- Born: Christian Rodskjaer 5 September 1945 Cullercoats, Northumberland, England
- Died: 21 March 2024 (aged 78)
- Occupation: Actor
- Years active: 1968–2024

= Christian Rodska =

British actor (1945–2024)

Christian Rodska (born Christian Rodskjaer; 5 September 1945 – 21 March 2024) was an English actor who appeared in many television and radio series and narrated a number of audiobooks, including Sir Winston Churchill's Nobel Prize winning The Second World War. He is perhaps best known for his regular role as Ron Stryker in 1970s series, Follyfoot.

== Career ==
Rodska began acting professionally in the late 1960s and got his first big break when he was chosen to appear in Follyfoot, which ran for three years from 1971 to 1973. From then on, he appeared in numerous series such as the 1977 BBC adaptation of Rosemary Sutcliff's The Eagle of the Ninth, in which he played Esca, and the film version of The Likely Lads, Z-Cars, The Tomorrow People, Coronation Street, Brookside, Bergerac and Casualty, and Duncan Fraser in the feature-length Tenko Christmas special Reunion. More recently he worked extensively as a voice artist, featuring in many radio plays and on Audiobooks. He was known for his narration of Ice Road Truckers on the Discovery Channel, as well as MegaStructures for British channel, Five. In 2004, Rodska guest-starred in the Doctor Who audio drama Faith Stealer. He continued to act on television, recently appearing on Doc Martin and as DI Dennis Carter in the BBC's 55 Degrees North, and in the 2008 drama Margaret Thatcher - The Long Walk to Finchley.

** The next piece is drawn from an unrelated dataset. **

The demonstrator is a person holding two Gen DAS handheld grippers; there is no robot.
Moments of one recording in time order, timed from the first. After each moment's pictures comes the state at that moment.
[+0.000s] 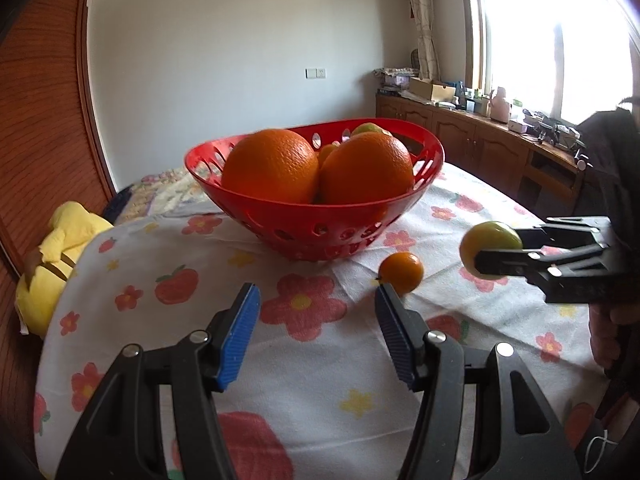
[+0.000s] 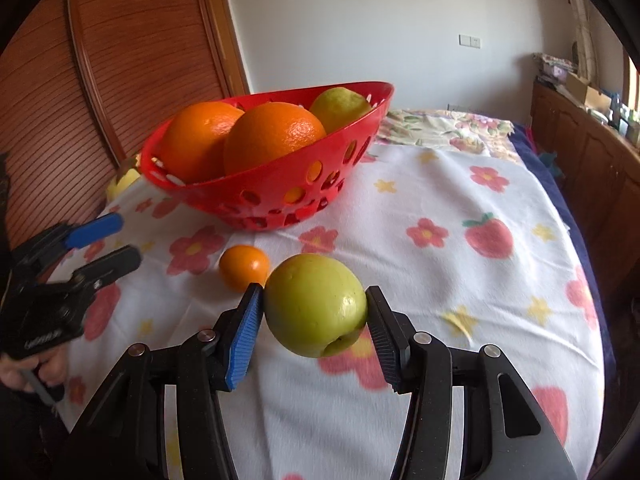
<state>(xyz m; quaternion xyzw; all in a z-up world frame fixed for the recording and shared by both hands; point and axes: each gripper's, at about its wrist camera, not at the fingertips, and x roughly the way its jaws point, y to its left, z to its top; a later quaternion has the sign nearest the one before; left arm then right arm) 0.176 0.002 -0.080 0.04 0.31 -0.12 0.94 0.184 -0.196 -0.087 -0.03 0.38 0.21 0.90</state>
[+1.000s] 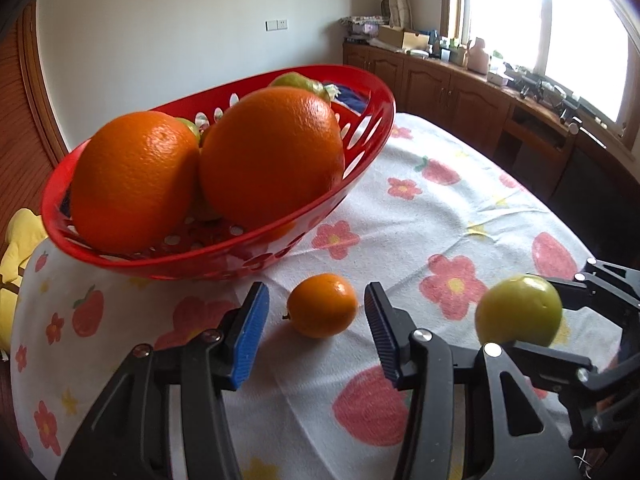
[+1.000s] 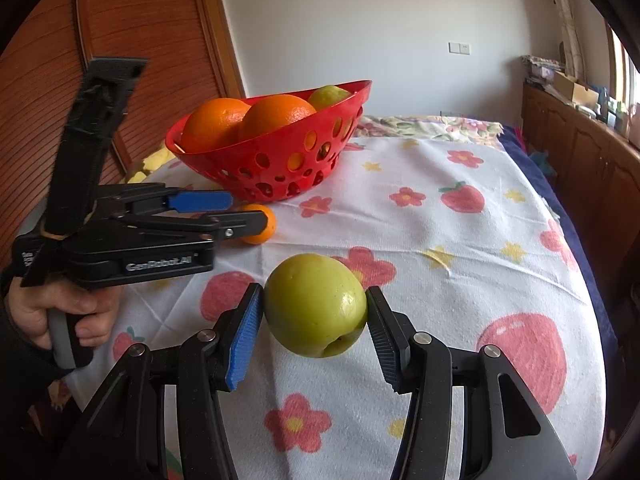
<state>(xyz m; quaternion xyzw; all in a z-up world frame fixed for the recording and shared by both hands) 0.234 -0.074 -0.093 0.07 0.40 -0.16 0.90 0.142 -0.216 -0.095 -0.01 0.36 0.20 0.91</state>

He was also the narrator for the series The Future Is Wild. On TV he played Winston Churchill three times (in l'Appel du 18 Juin for France 2, for the BBC and on The History Channel), 'Bomber' Harris, Captain Smith of the , Neil Kinnock, Lord Beaverbrook, and President Truman.

== Personal life ==
Rodska was born in Cullercoats, Northumberland. He was the son of a Danish sailor, who was at one time the Captain of the Royal Yacht of King Faisal of Iraq. Rodska was married to a French woman, Jacqueline Mousny, while in Follyfoot and they had a son, Benjamin, who played the lead role in the 1985 television adaptation of Oliver Twist, in which his father also appeared and a daughter, Camille. He was later married to Barbara Kellermann.

Christian Rodska died from cancer on 21 March 2024 at the age of 78.